● **Exercise brief**: Check each line of the material. Copy those containing "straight".

● **Data shown**:
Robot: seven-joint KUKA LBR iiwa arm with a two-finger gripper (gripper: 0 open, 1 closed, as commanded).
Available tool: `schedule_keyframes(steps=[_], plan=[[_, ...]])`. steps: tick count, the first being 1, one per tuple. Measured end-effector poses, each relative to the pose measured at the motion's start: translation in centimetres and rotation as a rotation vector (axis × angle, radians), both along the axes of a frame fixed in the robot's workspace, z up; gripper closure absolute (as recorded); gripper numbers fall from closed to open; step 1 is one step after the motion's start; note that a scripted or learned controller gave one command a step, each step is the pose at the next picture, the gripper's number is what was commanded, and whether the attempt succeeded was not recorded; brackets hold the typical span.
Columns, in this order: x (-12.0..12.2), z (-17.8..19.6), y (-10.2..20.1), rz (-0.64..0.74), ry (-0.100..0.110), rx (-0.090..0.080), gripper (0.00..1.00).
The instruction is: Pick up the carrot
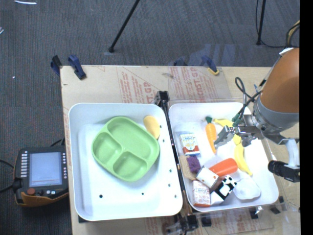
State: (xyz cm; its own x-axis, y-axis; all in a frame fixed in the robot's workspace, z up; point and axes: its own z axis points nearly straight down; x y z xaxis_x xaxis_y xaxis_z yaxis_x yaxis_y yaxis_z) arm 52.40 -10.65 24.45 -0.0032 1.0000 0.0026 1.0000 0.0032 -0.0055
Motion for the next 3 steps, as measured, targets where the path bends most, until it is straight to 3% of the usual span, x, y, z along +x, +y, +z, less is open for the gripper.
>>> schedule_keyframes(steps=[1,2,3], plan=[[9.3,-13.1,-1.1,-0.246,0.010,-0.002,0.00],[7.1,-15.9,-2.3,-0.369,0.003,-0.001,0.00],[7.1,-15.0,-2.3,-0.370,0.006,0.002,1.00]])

● **Output of the exercise**:
State: (xyz cm; its own x-axis, y-axis; all in a frame fixed in the robot's workspace, z up; point and axes: its own z axis points nearly straight down; x y z xaxis_x xaxis_y xaxis_z yaxis_x yaxis_y yaxis_z) arm 52.40 -10.65 24.45 -0.0032 1.0000 0.0026 1.0000 0.0032 -0.0055
Motion for the next 3 steps, as measured, targets where the path bends most, until it is straight to 3% of the usual span, x, y, z along +x, +y, +z, less is open for the gripper.

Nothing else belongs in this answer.